■ **Task instructions**: Copy the entries that follow, exactly and completely.
Data shown: Begin
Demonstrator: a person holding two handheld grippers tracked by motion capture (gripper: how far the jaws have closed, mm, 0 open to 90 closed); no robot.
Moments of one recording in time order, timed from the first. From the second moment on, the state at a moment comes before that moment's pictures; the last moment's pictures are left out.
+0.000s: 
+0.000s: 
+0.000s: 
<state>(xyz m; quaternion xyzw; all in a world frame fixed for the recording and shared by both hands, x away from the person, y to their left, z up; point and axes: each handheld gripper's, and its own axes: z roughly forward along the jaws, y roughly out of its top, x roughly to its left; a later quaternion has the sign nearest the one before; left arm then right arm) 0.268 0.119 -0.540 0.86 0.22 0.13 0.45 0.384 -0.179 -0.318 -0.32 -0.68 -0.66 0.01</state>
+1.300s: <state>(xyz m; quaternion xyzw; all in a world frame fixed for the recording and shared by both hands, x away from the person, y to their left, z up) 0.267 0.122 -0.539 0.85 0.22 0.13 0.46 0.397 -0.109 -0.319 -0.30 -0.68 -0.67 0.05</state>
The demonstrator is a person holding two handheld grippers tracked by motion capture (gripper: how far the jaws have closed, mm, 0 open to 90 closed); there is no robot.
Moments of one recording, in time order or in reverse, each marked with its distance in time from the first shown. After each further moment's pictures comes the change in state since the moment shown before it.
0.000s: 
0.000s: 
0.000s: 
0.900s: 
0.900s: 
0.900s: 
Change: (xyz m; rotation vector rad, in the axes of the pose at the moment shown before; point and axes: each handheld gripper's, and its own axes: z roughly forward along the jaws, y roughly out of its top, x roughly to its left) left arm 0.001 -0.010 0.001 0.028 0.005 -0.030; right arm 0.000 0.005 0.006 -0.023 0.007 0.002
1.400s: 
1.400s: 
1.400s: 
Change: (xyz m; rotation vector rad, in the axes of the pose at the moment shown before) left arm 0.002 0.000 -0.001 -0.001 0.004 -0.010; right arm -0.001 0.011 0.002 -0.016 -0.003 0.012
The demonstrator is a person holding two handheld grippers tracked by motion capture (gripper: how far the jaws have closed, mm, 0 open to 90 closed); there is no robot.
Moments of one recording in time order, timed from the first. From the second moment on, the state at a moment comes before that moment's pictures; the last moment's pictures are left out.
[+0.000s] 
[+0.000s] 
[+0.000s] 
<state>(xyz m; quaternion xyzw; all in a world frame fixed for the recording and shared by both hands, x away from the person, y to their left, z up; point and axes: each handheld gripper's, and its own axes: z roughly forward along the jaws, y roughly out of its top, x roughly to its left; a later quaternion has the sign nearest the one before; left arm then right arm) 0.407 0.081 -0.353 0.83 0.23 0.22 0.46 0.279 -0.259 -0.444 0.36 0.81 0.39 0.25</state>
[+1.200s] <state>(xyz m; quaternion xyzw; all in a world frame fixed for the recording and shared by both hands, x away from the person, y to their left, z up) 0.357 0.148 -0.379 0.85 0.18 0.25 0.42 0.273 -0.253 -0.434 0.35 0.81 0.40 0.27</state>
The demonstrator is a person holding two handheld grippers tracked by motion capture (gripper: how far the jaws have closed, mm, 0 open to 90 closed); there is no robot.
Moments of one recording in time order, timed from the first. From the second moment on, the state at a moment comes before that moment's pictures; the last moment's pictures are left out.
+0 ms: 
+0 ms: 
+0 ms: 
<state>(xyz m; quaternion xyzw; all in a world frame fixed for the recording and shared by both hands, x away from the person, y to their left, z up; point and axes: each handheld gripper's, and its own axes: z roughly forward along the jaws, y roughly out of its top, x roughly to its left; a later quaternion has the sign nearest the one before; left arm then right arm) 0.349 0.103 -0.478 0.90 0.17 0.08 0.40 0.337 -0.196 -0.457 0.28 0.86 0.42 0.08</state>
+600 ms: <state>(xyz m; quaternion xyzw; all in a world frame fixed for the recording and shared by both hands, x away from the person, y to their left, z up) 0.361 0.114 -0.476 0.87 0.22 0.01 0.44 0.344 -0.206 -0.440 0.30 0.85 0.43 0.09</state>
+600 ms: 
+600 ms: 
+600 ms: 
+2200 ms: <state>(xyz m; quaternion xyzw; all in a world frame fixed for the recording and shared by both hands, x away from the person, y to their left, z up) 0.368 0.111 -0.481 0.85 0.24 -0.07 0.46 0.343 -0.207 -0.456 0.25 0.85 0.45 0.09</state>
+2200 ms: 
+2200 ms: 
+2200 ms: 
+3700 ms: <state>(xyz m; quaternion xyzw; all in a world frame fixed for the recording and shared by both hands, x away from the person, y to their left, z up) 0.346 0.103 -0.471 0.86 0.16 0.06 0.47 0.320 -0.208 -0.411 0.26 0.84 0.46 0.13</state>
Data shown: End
■ **Answer space**:
Demonstrator: a person holding two handheld grippers tracked by motion capture (gripper: how far the jaws have closed, mm, 0 open to 90 closed); no robot.
Moments of one recording in time order, timed from the first. From the second moment on, the state at a moment comes before that moment's pictures; the last moment's pictures are left out.
+0.000s: 
+0.000s: 
+0.000s: 
<state>(xyz m; quaternion xyzw; all in a world frame fixed for the recording and shared by both hands, x away from the person, y to their left, z up; point and axes: each handheld gripper's, and its own axes: z roughly forward along the jaws, y roughly out of its top, x roughly to its left; a later quaternion has the sign nearest the one before; left arm then right arm) 0.268 0.119 -0.540 0.86 0.22 0.13 0.45 0.384 -0.179 -0.318 -0.32 -0.68 -0.66 0.01</state>
+1.300s: <state>(xyz m; quaternion xyzw; all in a world frame fixed for the recording and shared by both hands, x away from the person, y to their left, z up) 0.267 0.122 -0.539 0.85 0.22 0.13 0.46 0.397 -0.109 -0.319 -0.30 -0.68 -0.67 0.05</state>
The demonstrator is a person holding two handheld grippers tracked by motion capture (gripper: how far the jaws have closed, mm, 0 open to 90 closed); there is no robot.
Moments of one recording, in time order or in reverse, each marked with its distance in time from the first shown. After each further moment's pictures comes the change in state since the moment shown before it.
0.000s: 
0.000s: 
0.000s: 
0.900s: 
0.900s: 
0.900s: 
Change: (xyz m; rotation vector rad, in the axes of the pose at the moment shown before; point and axes: each handheld gripper's, and its own axes: z roughly forward along the jaws, y roughly out of its top, x roughly to its left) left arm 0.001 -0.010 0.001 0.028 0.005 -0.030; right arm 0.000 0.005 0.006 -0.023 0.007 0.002
1.400s: 
1.400s: 
1.400s: 
Change: (xyz m; rotation vector rad, in the axes of the pose at the moment shown before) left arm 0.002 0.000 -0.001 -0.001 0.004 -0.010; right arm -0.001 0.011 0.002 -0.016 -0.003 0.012
The demonstrator is a person holding two handheld grippers tracked by motion capture (gripper: how far the jaws have closed, mm, 0 open to 90 closed); there is no robot.
Moments of one recording in time order, timed from the first. From the second moment on, the state at a moment comes before that moment's pictures; the last moment's pictures are left out.
[+0.000s] 
[+0.000s] 
[+0.000s] 
<state>(xyz m; quaternion xyzw; all in a world frame fixed for the recording and shared by both hands, x away from the person, y to their left, z up; point and axes: each handheld gripper's, and its own axes: z roughly forward along the jaws, y roughly out of its top, x roughly to its left; a later quaternion has the sign nearest the one before; left arm then right arm) 0.407 0.081 -0.353 0.83 0.23 0.22 0.46 0.279 -0.259 -0.444 0.36 0.81 0.39 0.25</state>
[+1.200s] <state>(xyz m; quaternion xyzw; all in a world frame fixed for the recording and shared by both hands, x away from the person, y to their left, z up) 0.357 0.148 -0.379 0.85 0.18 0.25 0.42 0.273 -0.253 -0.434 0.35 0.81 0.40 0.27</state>
The demonstrator is a person holding two handheld grippers tracked by motion capture (gripper: how far the jaws have closed, mm, 0 open to 90 closed); there is no robot.
Moments of one recording in time order, timed from the first. From the second moment on, the state at a moment comes before that moment's pictures; the last moment's pictures are left out.
+0 ms: 
+0 ms: 
+0 ms: 
<state>(xyz m; quaternion xyzw; all in a world frame fixed for the recording and shared by both hands, x away from the person, y to their left, z up; point and axes: each handheld gripper's, and its own axes: z roughly forward along the jaws, y roughly out of its top, x roughly to its left; a later quaternion has the sign nearest the one before; left arm then right arm) 0.349 0.103 -0.478 0.90 0.17 0.08 0.40 0.337 -0.196 -0.457 0.28 0.86 0.42 0.08</state>
+600 ms: <state>(xyz m; quaternion xyzw; all in a world frame fixed for the recording and shared by both hands, x away from the person, y to their left, z up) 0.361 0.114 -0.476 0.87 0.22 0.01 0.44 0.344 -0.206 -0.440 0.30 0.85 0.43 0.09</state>
+600 ms: 
+600 ms: 
+600 ms: 
+2200 ms: <state>(xyz m; quaternion xyzw; all in a world frame fixed for the recording and shared by both hands, x away from the person, y to their left, z up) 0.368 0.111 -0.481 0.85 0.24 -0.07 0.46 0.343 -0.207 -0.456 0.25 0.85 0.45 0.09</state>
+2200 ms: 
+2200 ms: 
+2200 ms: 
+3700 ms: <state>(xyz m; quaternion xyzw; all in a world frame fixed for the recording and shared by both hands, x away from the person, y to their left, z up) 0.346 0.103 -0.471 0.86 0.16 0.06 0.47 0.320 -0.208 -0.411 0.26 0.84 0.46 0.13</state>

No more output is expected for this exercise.